Give back exactly the lines of the entries below from the line with "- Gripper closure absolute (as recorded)" to the line with "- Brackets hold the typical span", inclusive, and only those.

::: RECORDS TO PROCESS :::

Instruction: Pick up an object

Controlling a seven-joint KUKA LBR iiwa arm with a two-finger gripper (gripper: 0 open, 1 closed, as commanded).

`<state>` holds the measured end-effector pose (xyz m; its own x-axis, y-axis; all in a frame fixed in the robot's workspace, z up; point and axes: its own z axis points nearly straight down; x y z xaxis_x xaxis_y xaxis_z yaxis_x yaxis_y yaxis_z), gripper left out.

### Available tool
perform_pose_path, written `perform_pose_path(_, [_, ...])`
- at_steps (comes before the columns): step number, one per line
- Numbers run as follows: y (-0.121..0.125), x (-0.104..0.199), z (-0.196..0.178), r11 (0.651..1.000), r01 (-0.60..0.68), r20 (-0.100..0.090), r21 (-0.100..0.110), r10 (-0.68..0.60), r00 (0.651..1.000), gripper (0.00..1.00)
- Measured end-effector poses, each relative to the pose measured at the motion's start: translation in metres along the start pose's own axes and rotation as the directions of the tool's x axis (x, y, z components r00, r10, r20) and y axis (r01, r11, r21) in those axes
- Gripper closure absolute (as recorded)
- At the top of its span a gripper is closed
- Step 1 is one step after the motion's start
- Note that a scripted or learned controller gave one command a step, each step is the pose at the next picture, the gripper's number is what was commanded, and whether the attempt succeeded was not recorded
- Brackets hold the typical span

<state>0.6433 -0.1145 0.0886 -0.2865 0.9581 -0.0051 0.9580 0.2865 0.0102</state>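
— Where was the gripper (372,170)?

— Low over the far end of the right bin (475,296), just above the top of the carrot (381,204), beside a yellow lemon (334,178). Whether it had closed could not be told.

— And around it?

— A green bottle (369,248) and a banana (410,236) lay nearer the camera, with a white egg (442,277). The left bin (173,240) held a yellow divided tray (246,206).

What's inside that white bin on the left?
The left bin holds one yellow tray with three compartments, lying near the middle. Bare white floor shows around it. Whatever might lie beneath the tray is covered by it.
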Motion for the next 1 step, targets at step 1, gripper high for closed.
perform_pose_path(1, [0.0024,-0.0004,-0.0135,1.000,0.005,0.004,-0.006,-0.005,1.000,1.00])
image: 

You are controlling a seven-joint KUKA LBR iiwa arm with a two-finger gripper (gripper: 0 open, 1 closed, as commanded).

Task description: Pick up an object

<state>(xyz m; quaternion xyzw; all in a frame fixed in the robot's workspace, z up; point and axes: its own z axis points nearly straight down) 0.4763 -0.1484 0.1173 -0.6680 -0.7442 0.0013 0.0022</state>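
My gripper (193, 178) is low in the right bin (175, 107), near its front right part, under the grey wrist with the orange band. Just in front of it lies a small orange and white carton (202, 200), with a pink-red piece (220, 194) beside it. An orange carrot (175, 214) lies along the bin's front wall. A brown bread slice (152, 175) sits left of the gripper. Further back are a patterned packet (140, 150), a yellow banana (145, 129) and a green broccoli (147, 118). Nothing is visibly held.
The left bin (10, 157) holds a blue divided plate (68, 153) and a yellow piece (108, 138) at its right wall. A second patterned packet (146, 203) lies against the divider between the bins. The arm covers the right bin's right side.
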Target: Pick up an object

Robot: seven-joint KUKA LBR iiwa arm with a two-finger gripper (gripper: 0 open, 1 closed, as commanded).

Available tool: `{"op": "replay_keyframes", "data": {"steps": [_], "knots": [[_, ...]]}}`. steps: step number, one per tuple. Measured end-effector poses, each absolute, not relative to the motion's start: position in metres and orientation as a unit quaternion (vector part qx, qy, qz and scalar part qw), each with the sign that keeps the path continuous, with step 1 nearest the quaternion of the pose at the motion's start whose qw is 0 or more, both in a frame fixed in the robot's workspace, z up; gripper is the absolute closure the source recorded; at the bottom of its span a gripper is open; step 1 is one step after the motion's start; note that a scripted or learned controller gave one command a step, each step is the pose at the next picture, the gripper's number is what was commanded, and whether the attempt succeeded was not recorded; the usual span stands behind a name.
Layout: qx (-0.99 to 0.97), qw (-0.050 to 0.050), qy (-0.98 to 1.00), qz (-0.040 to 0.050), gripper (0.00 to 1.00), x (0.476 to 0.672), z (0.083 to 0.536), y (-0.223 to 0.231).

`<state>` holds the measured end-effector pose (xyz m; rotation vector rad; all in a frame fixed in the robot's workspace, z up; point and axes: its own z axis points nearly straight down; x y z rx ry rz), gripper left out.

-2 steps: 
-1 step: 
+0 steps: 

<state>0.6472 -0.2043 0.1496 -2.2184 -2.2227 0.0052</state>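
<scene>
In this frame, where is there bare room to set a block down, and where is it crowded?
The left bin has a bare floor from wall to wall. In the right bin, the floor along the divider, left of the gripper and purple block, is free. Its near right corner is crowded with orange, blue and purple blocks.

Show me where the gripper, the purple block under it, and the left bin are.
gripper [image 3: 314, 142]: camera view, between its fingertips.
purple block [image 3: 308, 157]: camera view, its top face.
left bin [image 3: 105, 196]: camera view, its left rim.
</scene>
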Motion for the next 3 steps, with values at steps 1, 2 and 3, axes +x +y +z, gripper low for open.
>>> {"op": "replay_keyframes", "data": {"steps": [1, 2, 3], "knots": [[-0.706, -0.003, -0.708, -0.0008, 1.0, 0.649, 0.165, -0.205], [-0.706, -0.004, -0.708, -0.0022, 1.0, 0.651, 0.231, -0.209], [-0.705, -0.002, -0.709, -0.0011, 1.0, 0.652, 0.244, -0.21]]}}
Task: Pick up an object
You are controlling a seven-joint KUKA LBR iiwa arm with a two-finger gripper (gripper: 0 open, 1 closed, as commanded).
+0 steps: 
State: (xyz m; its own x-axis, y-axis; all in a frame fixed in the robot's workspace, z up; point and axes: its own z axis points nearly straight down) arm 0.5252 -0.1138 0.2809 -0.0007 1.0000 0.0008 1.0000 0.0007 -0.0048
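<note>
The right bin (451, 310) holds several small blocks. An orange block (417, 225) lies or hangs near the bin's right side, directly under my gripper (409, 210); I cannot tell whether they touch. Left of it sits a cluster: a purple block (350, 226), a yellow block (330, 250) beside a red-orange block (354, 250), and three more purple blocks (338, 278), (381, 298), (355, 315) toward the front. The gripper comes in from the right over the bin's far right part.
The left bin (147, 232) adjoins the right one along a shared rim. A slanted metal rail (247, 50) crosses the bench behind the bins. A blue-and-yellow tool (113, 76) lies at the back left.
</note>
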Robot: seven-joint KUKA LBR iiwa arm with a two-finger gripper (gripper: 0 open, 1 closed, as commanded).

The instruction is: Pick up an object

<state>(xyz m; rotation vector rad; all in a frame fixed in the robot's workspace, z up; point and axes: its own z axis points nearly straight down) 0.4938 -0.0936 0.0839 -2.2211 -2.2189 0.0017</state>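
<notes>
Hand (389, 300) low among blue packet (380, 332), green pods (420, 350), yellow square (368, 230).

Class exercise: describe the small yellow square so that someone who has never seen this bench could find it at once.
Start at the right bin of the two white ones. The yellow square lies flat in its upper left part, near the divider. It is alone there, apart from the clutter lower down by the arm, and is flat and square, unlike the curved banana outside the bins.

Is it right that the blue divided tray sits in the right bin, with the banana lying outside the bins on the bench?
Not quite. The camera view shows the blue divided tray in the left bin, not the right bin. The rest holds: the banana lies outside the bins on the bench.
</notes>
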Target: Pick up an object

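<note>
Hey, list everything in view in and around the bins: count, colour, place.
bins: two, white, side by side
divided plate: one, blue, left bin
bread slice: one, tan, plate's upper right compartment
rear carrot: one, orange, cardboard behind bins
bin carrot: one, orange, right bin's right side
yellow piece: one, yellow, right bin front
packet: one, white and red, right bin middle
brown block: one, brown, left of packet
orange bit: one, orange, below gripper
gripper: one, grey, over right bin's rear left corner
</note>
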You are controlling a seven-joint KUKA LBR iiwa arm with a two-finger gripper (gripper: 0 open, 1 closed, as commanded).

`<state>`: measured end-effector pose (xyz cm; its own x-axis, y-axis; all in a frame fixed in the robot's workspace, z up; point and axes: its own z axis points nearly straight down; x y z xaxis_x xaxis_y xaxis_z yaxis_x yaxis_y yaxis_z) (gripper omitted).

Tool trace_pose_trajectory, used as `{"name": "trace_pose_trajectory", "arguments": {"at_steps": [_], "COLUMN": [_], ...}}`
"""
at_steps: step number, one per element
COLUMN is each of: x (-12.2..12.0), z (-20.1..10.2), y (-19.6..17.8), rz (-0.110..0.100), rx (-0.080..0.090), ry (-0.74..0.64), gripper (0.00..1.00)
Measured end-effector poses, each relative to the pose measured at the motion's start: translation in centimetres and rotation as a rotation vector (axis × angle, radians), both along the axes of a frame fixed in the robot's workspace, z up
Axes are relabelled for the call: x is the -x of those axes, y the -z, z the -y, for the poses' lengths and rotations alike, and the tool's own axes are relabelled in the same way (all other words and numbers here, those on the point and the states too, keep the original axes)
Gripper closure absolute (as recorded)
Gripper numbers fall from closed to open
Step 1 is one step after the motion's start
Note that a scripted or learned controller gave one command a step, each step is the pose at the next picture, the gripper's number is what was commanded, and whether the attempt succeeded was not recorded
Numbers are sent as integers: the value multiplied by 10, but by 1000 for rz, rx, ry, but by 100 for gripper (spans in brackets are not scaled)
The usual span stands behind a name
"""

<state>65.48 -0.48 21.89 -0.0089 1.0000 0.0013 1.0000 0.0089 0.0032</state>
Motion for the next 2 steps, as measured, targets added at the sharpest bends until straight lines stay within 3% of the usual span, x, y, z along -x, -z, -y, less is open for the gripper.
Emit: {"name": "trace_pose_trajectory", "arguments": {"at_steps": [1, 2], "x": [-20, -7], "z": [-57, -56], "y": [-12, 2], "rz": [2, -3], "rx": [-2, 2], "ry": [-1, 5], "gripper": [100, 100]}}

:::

RESPONSE |
- Gripper closure absolute (as recorded)
- At the top of its span a gripper is closed
- Step 1 is one step after the motion's start
- Note that a scripted or learned controller gave one command a step, each step is the pose at the next picture, the gripper's number is what was commanded, and whether the attempt succeeded was not recorded
- Brackets hold the typical span

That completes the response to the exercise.